# Dayan ZhanChi for $11.99!!!



## Lochran (Jul 29, 2011)

i saw on lightake http://lightake.com/detail.do/sku.3x3x3_DaYan_Magic_Cube_DIY_Kit_White_1ST_Gen-44613 
even though it says 1st gen dayan magic cube the Pieces look the same as the zhanchi. Maybe they made a mistake but i dont know so if u are reading this 2 days after i wrote this post and lightake changed it then dont blame me


----------



## Clayy9 (Jul 29, 2011)

I wonder why they called it a "1st gen"...


----------



## Lochran (Jul 29, 2011)

maybe they put the wrong picture


----------



## RafaelChan (Jul 30, 2011)

its the Dayan Zhanchi prototype version


----------



## minime12358 (Jul 30, 2011)

Yah, most likely without torpedoes.
Once I get my stock in, I hopefully will be selling them for around that price. (that is, with torpedoes )


----------



## cubernya (Jul 30, 2011)

If it's the prototype then basically it's an anchorless ZhanChi


----------



## Clayy9 (Jul 30, 2011)

No, there are torpedoes with it. Look at the left-hand side of the first picture.


----------



## Cheese11 (Jul 30, 2011)

This is completly legit, RafealChan is right, it's the prototype version. But I heard that those arn't any different. I don't see why anyone would buy this when the consumer version is only $13.00 on Cube Depot (http://www.cubedepotusa.com/apps/webstore/products/show/2523032)


----------



## Clayy9 (Jul 30, 2011)

I'm still confused. The first Zhanchi prototype didn't have torpedo-pieces. In the provided picture, there are. If this is the second prototype, then why is it called "1st gen"?


----------



## Lochran (Jul 30, 2011)

Clayy9 said:


> I'm still confused. The first Zhanchi prototype didn't have torpedo-pieces. In the provided picture, there are. If this is the second prototype, then why is it called "1st gen"?



I totally agree with u


----------



## Bapao (Aug 5, 2011)

The 1st gen prototype doesn't have the DaYan logo on the center caps, this does. Somethings fishy here...
Wonder why the other dealers haven't started raging yet like they normally do? 

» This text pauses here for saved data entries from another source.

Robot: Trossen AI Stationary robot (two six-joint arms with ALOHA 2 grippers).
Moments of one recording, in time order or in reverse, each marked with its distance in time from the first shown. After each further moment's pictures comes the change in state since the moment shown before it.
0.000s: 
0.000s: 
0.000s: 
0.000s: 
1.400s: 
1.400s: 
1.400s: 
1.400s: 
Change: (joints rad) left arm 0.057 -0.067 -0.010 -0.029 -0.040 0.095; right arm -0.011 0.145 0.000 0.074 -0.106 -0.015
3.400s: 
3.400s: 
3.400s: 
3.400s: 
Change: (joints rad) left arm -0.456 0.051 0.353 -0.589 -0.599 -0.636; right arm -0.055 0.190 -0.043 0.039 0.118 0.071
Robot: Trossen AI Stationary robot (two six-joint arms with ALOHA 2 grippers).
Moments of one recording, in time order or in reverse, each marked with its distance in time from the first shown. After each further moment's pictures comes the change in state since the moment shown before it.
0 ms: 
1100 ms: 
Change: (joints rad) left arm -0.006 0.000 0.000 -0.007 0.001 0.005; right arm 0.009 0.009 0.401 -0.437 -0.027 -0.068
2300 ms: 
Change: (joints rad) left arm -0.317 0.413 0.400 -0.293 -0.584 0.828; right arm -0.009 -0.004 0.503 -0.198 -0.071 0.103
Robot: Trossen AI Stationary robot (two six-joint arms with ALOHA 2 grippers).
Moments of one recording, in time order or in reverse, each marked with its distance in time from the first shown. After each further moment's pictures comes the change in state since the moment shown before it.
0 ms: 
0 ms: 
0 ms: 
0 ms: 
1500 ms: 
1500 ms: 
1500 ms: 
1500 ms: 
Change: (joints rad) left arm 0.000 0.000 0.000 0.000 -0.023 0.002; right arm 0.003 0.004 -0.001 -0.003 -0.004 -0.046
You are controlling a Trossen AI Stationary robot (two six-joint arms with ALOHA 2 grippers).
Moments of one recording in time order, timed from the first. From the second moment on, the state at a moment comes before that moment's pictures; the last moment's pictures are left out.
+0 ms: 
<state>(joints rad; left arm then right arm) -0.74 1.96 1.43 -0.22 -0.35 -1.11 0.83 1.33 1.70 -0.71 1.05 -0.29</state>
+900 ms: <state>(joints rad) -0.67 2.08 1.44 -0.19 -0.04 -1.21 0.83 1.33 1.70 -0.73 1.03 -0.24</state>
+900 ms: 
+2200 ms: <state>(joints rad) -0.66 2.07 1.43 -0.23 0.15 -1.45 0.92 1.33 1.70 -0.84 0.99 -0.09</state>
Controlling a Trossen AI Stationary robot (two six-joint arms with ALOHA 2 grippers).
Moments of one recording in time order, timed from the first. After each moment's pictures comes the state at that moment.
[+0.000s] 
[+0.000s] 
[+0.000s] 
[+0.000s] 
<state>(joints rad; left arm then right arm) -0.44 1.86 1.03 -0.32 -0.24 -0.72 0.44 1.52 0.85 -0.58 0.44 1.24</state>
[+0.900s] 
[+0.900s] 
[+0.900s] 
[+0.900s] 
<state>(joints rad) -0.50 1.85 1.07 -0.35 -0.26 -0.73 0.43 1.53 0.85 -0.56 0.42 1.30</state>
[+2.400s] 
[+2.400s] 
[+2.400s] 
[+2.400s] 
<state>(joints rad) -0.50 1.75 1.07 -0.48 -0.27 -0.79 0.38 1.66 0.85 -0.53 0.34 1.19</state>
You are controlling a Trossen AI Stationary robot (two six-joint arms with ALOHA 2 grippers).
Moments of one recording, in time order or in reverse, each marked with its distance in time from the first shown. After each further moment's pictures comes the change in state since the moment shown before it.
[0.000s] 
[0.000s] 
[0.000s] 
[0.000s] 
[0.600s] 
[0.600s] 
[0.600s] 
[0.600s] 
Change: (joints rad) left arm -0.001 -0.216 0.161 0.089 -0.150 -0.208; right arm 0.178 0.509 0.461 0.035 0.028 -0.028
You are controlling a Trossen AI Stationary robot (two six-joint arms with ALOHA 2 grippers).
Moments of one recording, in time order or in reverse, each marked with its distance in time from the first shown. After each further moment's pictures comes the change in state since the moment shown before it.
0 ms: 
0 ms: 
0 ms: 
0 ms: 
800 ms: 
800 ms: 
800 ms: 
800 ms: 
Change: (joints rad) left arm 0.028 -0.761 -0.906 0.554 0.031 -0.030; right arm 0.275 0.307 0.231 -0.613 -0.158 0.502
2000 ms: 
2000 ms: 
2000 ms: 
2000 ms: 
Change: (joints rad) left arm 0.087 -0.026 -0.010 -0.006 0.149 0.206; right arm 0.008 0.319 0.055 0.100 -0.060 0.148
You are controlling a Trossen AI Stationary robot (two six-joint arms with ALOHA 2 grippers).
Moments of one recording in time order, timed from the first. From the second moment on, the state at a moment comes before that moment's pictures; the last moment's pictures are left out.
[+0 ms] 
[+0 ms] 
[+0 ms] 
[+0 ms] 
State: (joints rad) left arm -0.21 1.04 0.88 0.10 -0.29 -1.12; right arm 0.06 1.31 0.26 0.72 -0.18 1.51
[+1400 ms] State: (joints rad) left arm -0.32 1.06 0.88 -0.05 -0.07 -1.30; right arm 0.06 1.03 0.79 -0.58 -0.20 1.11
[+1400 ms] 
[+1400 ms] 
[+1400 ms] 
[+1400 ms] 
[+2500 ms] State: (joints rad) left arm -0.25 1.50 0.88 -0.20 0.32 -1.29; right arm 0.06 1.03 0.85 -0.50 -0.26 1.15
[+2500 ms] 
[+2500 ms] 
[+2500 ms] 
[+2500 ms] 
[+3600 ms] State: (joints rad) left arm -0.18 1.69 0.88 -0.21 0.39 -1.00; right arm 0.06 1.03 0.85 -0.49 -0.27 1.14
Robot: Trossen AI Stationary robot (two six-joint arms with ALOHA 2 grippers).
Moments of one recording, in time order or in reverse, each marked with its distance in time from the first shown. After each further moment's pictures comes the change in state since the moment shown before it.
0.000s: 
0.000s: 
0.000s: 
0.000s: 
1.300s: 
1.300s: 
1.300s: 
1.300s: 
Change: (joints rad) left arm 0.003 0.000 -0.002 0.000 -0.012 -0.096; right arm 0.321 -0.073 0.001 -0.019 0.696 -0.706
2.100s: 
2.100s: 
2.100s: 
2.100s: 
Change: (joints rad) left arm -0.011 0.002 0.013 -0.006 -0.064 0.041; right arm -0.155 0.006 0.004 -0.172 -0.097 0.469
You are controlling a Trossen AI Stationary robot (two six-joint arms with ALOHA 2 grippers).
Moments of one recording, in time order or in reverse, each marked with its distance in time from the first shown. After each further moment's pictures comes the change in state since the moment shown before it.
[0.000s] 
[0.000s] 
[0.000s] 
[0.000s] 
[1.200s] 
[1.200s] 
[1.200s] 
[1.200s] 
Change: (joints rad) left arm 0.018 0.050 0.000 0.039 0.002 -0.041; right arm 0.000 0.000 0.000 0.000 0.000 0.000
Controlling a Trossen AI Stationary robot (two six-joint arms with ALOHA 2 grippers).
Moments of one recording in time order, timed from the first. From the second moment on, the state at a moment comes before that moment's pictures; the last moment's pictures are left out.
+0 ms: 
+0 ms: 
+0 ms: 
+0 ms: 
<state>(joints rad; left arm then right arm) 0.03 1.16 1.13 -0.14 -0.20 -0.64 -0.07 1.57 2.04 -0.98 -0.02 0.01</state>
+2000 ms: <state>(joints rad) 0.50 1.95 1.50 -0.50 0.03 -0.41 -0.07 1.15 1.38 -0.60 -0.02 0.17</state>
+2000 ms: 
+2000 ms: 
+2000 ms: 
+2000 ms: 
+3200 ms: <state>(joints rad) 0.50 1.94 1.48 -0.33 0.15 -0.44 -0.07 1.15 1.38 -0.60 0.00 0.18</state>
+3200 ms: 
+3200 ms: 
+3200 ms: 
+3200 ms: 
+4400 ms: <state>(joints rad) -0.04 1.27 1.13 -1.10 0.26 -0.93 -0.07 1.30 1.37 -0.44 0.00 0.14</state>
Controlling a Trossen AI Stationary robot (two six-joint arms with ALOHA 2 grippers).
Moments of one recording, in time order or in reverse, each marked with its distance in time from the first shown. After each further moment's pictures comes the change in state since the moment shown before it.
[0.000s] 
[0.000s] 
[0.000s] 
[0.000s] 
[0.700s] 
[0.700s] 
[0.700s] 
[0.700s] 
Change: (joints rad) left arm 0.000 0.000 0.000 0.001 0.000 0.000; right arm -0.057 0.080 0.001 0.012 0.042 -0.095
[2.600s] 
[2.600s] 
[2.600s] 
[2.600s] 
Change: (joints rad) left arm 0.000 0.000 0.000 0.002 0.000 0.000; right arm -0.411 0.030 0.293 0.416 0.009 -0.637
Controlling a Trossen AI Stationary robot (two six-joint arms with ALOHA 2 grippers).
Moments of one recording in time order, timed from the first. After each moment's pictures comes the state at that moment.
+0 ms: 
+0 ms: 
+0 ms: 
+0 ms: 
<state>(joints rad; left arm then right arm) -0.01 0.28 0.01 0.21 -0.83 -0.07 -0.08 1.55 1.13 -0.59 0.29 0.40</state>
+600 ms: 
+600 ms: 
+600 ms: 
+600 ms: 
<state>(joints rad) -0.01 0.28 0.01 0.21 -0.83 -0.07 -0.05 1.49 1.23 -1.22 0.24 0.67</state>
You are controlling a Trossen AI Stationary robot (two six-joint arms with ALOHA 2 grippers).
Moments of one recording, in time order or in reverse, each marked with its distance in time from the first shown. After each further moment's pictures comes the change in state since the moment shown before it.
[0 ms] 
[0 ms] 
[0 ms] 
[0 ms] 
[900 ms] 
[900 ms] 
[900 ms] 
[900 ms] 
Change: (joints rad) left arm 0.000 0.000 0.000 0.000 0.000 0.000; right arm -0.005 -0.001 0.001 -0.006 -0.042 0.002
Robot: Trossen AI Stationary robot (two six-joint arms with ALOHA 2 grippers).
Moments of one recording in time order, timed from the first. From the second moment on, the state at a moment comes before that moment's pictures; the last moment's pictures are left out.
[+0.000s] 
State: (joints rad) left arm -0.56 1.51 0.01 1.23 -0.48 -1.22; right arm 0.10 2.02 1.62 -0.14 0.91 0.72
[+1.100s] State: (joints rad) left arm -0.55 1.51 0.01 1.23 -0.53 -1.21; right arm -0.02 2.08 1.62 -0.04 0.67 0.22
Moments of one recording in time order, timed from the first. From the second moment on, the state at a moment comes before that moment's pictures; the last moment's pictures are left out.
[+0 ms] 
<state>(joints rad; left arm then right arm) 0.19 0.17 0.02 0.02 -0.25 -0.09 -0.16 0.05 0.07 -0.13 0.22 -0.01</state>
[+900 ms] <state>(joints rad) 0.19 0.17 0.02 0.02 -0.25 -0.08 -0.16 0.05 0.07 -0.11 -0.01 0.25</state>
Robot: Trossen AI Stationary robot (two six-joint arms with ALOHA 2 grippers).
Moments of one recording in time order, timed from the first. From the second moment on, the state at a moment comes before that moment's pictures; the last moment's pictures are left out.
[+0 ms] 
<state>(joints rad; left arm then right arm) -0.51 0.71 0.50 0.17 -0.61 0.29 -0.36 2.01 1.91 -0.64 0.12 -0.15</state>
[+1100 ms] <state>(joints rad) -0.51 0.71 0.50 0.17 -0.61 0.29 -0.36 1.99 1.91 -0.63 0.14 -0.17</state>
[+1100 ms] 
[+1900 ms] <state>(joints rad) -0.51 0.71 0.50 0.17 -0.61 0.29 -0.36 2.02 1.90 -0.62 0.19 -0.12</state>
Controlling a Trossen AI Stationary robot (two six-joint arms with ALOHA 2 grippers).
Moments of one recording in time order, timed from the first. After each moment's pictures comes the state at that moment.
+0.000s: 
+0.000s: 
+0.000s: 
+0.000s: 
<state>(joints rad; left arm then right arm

Sorry for bumping this btw.


----------



## HelpCube (Aug 5, 2011)

it says 3x3x3 Dayan V ZhanChi.... and the pictures have torpedos. this is a zhanchi lol.


----------



## Clayy9 (Aug 6, 2011)

After asking about it, they have re-named it. Now you might know what it is.


----------



## mazter2010 (Sep 8, 2011)

I paid 15USD for my zhanchi, and I got a lingyun -.-


----------



## Goosly (Sep 8, 2011)

Nice bump


----------